Terry Gou (郭台銘), founder of the YongLin Healthcare Foundation and chairman of Hon Hai Precision Industry Co (鴻海精密), signed an agreement on Thursday with National Taiwan University (NTU) to support the nation’s biomedical industry.
The agreement aims to recruit hundreds of senior bimedical professionals worldwide — including at least five Nobel Prize-winners — to work at the biomedical research center established by Gou. The YongLin Biomedical Engineering Center is expected to begin operations in March, and covers areas from cell therapy to radiation medicine, smart hospitals, preventive medicine and medical electronics.
“We expect the engineering center to become a leading research hub for Chinese speakers and the global biomedical industry,” Gou said at a signing ceremony, adding that his foundation will fund NT$5 billion (US$166 million) to establish the center.

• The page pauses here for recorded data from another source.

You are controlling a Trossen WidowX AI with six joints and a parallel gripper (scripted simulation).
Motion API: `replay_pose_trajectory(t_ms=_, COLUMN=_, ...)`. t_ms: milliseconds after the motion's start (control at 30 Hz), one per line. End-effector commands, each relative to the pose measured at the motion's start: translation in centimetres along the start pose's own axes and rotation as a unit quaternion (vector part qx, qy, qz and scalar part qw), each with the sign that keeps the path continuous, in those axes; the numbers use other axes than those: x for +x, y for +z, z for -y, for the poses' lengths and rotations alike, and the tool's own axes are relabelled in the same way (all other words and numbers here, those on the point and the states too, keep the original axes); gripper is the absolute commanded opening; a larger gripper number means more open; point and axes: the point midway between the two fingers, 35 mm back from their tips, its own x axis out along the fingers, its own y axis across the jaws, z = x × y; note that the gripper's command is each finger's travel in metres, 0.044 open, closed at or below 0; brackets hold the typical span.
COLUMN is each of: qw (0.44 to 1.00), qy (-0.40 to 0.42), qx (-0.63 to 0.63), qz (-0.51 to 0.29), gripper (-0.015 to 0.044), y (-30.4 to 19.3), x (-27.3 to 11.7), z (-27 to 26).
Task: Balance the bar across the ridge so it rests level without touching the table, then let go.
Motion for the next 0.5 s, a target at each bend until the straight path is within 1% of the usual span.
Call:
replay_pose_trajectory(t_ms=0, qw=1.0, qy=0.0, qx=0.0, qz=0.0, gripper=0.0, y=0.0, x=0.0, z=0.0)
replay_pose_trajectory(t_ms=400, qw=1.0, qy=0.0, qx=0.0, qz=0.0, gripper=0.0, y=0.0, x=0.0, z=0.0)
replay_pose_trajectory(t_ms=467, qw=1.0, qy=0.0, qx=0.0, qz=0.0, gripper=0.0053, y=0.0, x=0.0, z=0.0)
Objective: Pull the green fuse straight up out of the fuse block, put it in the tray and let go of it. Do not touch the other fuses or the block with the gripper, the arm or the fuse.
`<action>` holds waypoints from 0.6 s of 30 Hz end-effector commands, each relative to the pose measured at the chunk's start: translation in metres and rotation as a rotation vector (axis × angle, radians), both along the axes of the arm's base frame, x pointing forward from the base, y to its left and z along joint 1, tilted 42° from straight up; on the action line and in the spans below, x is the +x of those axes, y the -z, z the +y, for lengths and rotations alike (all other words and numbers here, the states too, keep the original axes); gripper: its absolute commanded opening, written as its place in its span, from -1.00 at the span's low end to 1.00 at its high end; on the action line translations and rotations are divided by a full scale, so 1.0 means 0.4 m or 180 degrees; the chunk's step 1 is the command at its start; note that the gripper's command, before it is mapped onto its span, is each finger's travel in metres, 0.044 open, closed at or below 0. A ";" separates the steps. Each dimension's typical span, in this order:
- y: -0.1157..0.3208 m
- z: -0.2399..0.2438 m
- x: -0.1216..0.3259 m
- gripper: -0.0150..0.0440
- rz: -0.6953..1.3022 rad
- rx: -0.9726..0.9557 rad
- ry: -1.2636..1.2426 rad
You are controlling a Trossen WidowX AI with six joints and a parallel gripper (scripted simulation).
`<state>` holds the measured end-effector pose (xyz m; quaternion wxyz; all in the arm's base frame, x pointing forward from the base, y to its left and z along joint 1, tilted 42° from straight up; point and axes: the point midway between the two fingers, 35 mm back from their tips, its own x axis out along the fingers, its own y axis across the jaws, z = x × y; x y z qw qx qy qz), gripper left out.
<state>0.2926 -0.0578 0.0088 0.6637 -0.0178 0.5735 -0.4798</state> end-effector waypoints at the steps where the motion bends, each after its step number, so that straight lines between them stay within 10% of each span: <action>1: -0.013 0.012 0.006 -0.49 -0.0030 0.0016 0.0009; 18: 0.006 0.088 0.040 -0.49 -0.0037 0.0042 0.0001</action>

In 2007, the YongLin Healthcare Foundation signed a memorandum of understanding with NTU, in which Gou promised to donate a cancer hospital to NTU and develop a biomedical engineering program. The foundation said it plans to invest NT$10 billion to build a radiation treatment center, the YongLin Biomedical Engineering Center and the cancer hospital. The hospital is scheduled to be completed by 2018.
The YongLin Healthcare Foundation has spent over its planned budget of NT$15 billion in its cooperation with NTU since 2007.
NTU president Yang Pan-chyr (楊泮池) said now is a good time to start a global recruitment project, as the center will target new technologies and equipment to help improve people’s health.